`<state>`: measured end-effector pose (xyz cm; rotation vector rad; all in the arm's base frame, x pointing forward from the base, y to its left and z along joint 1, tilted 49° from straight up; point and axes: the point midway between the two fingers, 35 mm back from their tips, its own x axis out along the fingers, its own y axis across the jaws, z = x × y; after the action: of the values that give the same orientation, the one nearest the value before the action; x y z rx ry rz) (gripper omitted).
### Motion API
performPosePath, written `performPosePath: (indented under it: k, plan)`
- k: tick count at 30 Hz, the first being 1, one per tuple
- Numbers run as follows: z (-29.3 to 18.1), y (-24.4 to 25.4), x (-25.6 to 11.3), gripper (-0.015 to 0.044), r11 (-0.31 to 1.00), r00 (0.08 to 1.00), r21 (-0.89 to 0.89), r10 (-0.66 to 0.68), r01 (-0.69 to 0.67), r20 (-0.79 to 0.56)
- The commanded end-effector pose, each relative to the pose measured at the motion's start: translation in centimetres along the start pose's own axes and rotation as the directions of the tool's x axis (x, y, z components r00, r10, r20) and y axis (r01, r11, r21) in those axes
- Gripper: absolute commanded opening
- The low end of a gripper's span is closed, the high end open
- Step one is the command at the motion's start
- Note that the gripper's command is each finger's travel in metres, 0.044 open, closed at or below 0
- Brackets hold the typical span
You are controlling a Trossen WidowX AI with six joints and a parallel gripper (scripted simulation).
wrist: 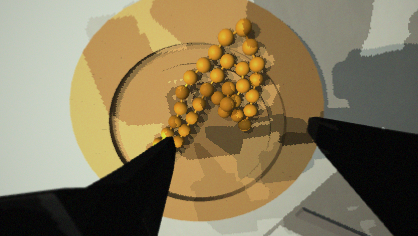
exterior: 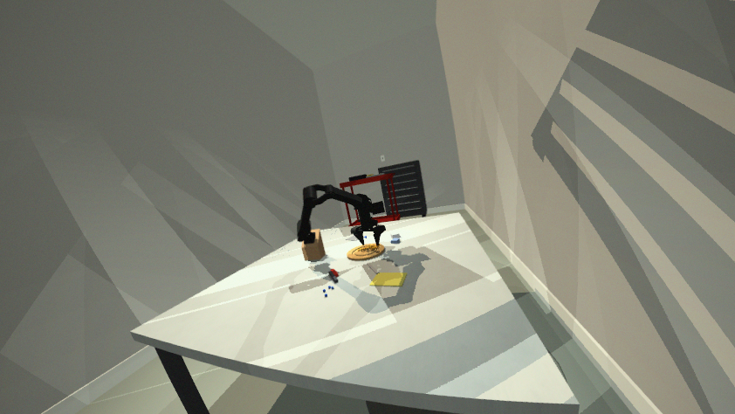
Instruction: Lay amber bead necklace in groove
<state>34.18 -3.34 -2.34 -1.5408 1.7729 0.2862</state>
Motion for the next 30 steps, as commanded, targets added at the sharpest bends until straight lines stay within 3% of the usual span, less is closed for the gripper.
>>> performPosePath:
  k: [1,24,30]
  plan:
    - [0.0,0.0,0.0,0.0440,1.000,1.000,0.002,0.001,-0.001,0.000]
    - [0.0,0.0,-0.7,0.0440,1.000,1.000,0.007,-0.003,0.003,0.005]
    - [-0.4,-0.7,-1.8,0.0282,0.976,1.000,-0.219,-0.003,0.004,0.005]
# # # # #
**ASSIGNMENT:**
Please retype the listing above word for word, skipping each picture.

**SOLUTION FOR THIS PROBLEM:**
`<state>`: measured end-effector pose (xyz cm; rotation vector rad; all in the arm's base frame, x pointing forward from the base, y to its left and z along joint 1, tilted 49° from straight up; point and axes: the point midway between the two fingers, 35 mm back from their tips, its own x axis out along the fingers, its own y axis across the jaws, z = x × y; after the action: of the values that give the same orientation, the one nearest the value before the action; x y z rx ry rz) (gripper omitted).
### Motion API
performPosePath, written `performPosePath: (indented under it: k, plan)`
- k: tick count at 30 Hz, the first being 1, one per tuple
- Numbers run as follows: z (-29.3 to 18.1), y (-24.4 to 25.4), x (-25.6 to 11.3), gripper (-0.015 to 0.044), r11 (-0.31 to 1.00), r00 (0.08 to 1.00), r21 (-0.89 to 0.89), r10 (-0.66 to 0.68), r01 (-0.69 to 0.67), r20 (-0.79 to 0.56)
- The commanded end-effector pose, each relative to the pose measured at the motion's start: translation in centimetres along the start pose's own axes and rotation as the directions of the tool's x axis (x, y, z components r00, r10, r20) and y axis (r01, r11, r21) in those axes
- Gripper: absolute commanded opening
- The low end of a gripper's span is closed, the high end open
- Step one is the command at the motion's start
- Note that the gripper's command is each finger's travel in metres, 0.044 open, closed at or below 0
- Brackets hold the typical span
You are controlling a Trossen WidowX AI with six joints and a parallel gripper (scripted simulation).
wrist: 
exterior: 
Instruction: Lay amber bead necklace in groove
<state>34.18 -3.34 -2.34 -1.5408 1.7729 0.2862</state>
Motion for the next 30 steps, as commanded, targets added at the sharpest bends until straight lines stay within 3% of the usual span, less is closed for the gripper.
>>> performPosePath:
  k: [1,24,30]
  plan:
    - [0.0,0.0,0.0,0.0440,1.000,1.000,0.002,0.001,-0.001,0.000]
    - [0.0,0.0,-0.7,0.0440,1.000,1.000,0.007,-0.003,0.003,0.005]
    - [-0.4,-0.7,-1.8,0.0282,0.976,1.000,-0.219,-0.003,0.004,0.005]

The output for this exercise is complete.